I'm trying to prove the next proposition:
For a vector space $V$ over a filed $F$, the next are equivalent:
a) $V$ has a finite dimension
b) $V$ is a finitely generated module
c) $V$ is a Noetherian module
d) $V$ is finitely cogenerated module
e) $V$ is a Artinian module
But I'm stuck when it's about to deal with a finitely cogenerated, whose definition is:
A $R$-Module $M$ is finitely cogenerated iff for every family of submodules of $M$, $\hspace{2mm} \{N_{i}\}_{i\in I}$ such that $\cap_{i\in I}N_{i}=\{0\}$ exist $ I_{0}\subseteq I$ finite such thath $\cap_{i\in I_{0}}N_{i}=\cap_{i\in I}N_{i}$
I can prove that a) $\implies$ b) $\implies$ c), and c) $\implies$ b) $\implies$ a) $\implies$ e) but I don't see how to conect c) and d).

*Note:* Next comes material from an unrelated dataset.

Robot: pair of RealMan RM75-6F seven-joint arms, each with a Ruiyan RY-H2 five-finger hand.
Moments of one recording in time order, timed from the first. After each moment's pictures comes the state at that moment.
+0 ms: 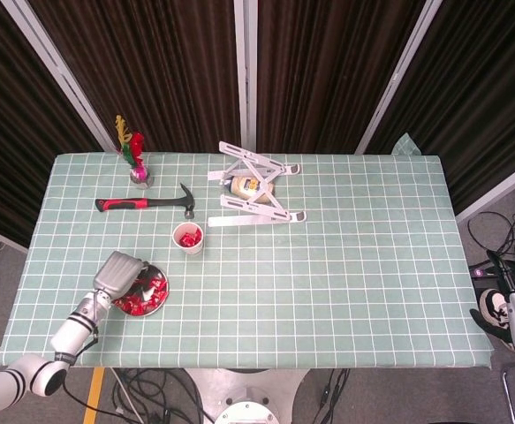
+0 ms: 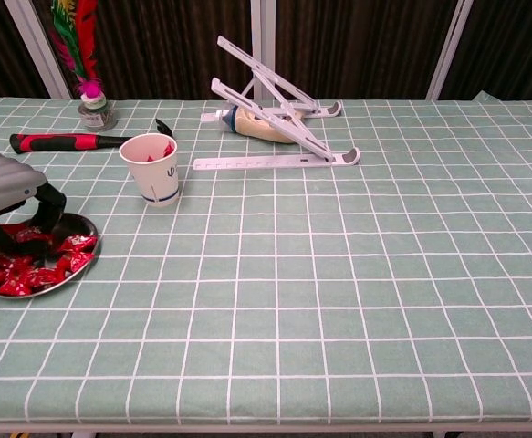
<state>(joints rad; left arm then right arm) -0.56 -1.55 0.02 -1.13 1.40 0.97 0.19 0.04 -1.00 0.07 -1.66 -1.53 1.54 0.00</state>
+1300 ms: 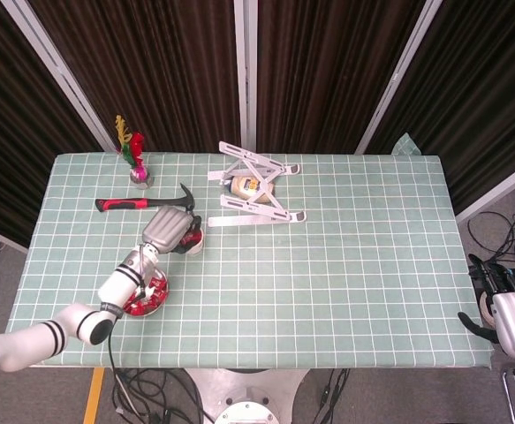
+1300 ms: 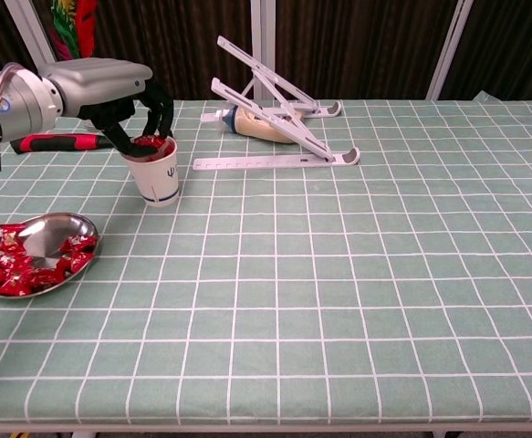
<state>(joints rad) -0.84 -1.56 -0.20 -1.24 1.23 0.80 0.17 0.06 -1.01 0.05 -1.64 -1.57 1.50 0.00</state>
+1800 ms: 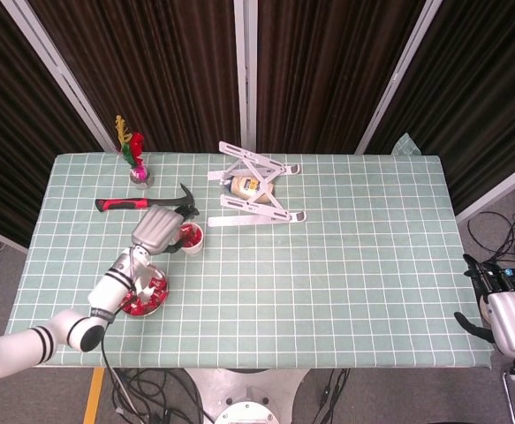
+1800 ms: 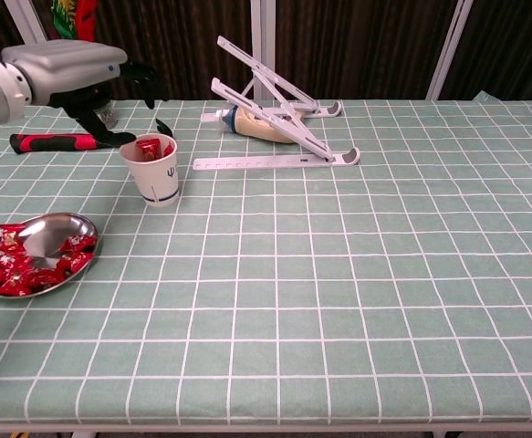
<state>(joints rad) -0.79 -1.49 -0.18 -1.34 1.21 0.91 0.24 0.07 -1.02 0.05 -1.63 -1.58 1.50 0.00</state>
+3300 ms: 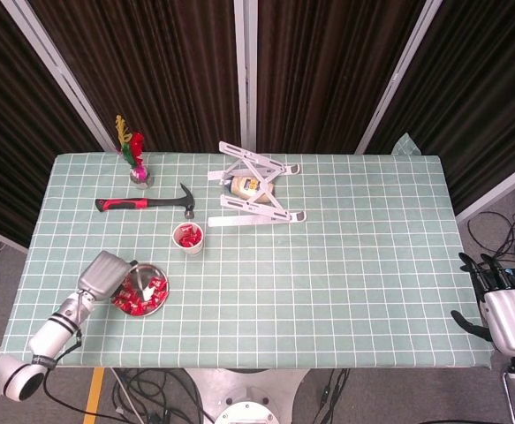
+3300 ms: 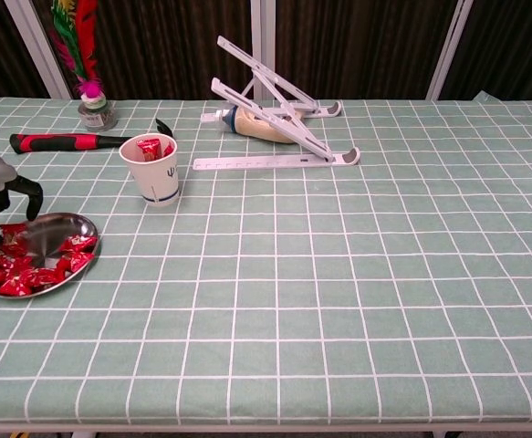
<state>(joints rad) -0.56 -1.43 0.06 -1.21 1.45 0.97 0.26 0.09 -1.02 0.04 -1.63 -1.59 1.51 0.01</state>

Any help is appreciated, thank you.
I would think that proving $e)\Rightarrow d)$ would be much easier than connecting $c)$ and $d)$.
Suppose $V$ is not finitely cogenerated. Then there exists a collections $\{N_i\}_{i\in I}$ of submodules of $M$ such that $\cap_i N_i=\{0\}$ but no finite intersection yields $\{0\}$. Suppose $L_0,\ldots,L_{n-1}$ have been defined. Then $\cap_{j=0}^{n-1}L_i\neq\{0\}$, so there exists $L_n\in\{N_i\}_{i\in I}$ such that $\cap_{j=0}^{n-1}L_i\nsubseteq L_n$ and hence $\cap_{j=0}^n L_i\subsetneq\cap_{j=0}^{n-1}L_i$. Then this process defines an infinite descending sequence of submodules $L_0\supsetneq L_0\cap L_1\supsetneq L_0\cap L_1\cap L_2\supsetneq\cdots$ so that $V$ is not Artinian. Hence $e)\Rightarrow d)$ (to be explicit, we used the axiom of dependent choice to guarantee the existence of this sequence).
On the other hand, suppose $V$ is not finite dimensional. Then there is a basis $B$ for $V$ which is not finite. Then $\{\text{span}(B\setminus\{b\})\}_{b\in B}$ is a collection of submodules of $V$ (all with codimension $1$) such that any finite intersection is nontrivial, but whose total intersection is the trivial submodule. Thus, $V$ is not finitely cogenerated, and hence $d)\Rightarrow a)$.
Now, using the directions you have already proven, this shows that all five conditions are equivalent.